As evidenced by the survey results, it is clear the energy storage industry expects a deep, albeit brief, revenue downturn this quarter. Most companies are focused on retaining their employees during this time in order to better prepare and respond once business returns. However, ESA assesses these results are consistent with the possibility that respondents plan to defer significant workforce reductions until after the end of the second quarter, if conditions do not rapidly improve.
“The COVID-19 pandemic has impacted the energy storage industry tremendously. While we still anticipate year-over-year growth, it is clear our industry is suffering with immediate and significant risks of workforce reductions and economic damage,” remarked Kelly Speakes-Backman, CEO of ESA. “These delays upend grid reliability and resilience efforts, just as we enter fire and hurricane season, and as states, towns, and utilities are beginning to incorporate energy storage systems as backup power to prevent power system disruptions for critical healthcare facilities. As such, ESA is actively seeking immediate relief from Congress and the Administration to relieve the financial stresses on our members and the industry, which represents more than 60,000 people, caused by the virus.”
In March 2020, ESA released initial survey results that showed COVID-19’s impact on deployments was immediate and potentially devastating to the industry. At that time, 66% expected to incur delays soon.

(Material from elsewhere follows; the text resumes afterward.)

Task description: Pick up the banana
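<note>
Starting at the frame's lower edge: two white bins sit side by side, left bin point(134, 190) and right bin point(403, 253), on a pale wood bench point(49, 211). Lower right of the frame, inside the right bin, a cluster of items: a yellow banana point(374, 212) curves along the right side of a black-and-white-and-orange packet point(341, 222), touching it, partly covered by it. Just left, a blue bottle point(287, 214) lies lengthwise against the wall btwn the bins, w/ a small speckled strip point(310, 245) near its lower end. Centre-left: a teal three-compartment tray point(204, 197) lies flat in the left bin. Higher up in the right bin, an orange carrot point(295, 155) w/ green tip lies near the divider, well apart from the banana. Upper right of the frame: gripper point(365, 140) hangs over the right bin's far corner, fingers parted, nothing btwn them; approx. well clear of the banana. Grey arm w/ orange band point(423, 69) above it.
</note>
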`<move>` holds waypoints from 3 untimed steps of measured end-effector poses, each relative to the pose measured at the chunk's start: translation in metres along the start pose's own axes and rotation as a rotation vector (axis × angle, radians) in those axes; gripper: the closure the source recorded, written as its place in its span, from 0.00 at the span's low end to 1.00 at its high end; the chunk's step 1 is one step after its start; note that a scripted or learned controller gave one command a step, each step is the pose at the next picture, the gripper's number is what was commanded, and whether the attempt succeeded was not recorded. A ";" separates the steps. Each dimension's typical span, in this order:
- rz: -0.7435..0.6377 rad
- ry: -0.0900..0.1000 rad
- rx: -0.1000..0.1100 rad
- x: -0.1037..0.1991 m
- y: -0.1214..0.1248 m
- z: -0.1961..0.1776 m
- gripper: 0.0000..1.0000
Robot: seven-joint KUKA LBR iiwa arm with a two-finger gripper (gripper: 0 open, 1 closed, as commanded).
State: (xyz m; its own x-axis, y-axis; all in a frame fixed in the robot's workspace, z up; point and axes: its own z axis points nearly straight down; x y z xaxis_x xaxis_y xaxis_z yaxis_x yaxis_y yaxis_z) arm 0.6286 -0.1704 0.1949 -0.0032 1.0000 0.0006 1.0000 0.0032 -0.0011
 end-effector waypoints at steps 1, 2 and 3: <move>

Of those delays, 44% were currently experiencing short-term (one-month) impacts.
“We are anticipating that COVID-19 will result in project delays for those that were slated for deployment this year,” said Daniel Finn-Foley, head of energy storage at Wood Mackenzie Power and Renewables. “We assess downside risk at about 20% megawatt reduction in front-of-the meter projects and a 32% megawatt reduction in behind-the-meter deployments this year, compared to our earlier projections. Depending on how significantly project are delayed the impacts of this virus could result in hundreds of millions of dollars worth of capacity moved from 2020 into 2021 or out further towards 2025.”